_EXERCISE OBJECTIVE:_ Copy each line of the material in which the word "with" appears.

_RAW DATA:_

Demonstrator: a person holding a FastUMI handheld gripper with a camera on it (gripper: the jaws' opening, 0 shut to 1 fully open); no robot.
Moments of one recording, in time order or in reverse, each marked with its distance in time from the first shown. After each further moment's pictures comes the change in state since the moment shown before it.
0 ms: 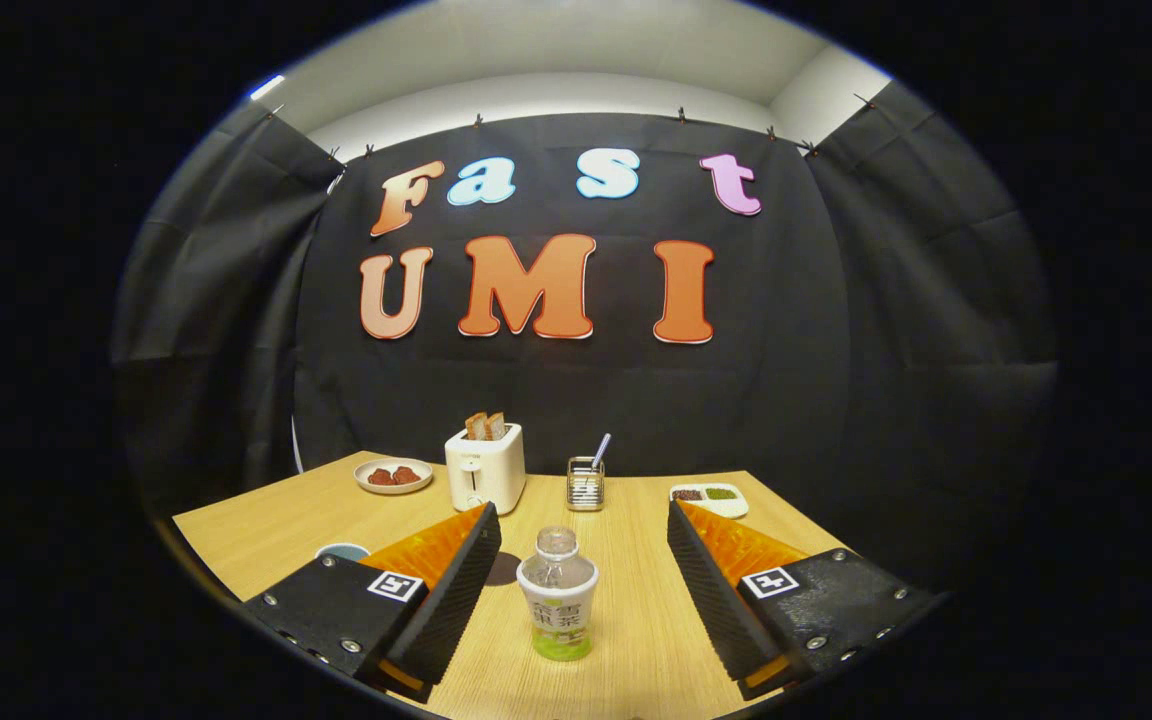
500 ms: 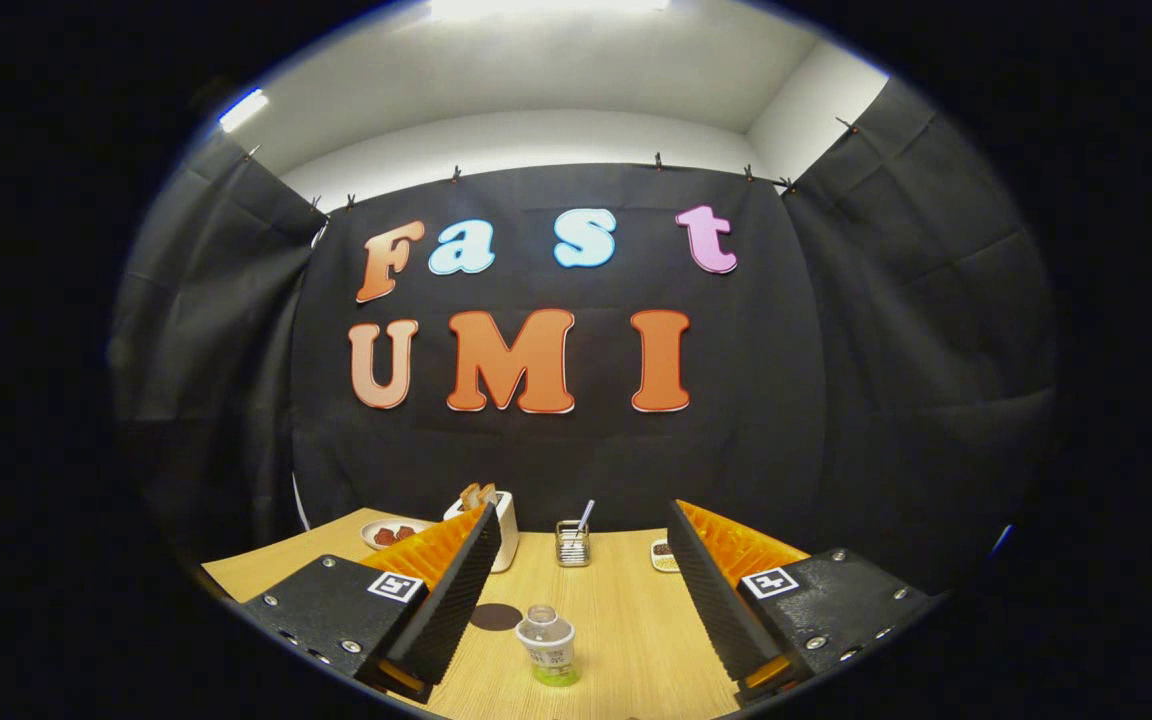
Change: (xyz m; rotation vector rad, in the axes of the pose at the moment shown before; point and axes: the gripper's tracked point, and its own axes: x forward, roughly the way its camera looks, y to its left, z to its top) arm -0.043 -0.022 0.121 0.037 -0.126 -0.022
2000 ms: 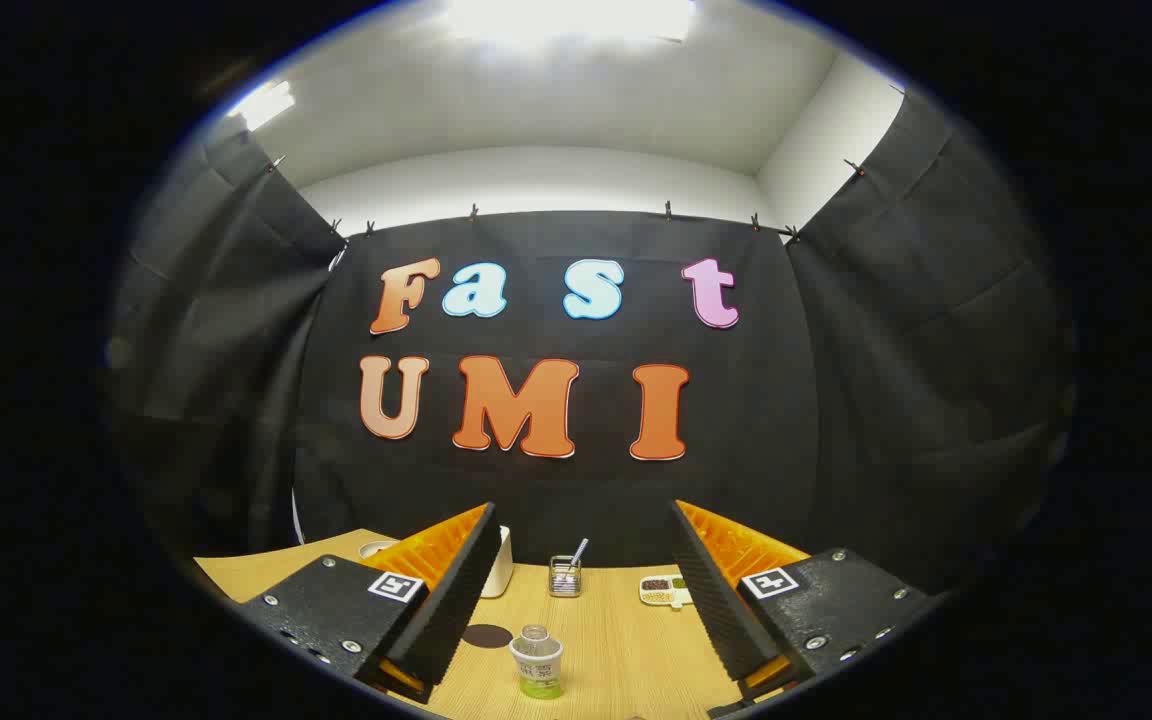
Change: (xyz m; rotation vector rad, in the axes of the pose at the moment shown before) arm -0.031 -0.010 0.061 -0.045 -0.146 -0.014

_REPLY TO THE EXERCISE:_
Demonstrator: a person holding a FastUMI handheld gripper with a camera on it (gripper: the jaws' opening, 0 shut to 1 fully open); no robot.
Moments of one recording, in time order or in reverse, each marked with its distance in time from the first shown. After each further moment's pictures comes the change in state since the moment shown before it.

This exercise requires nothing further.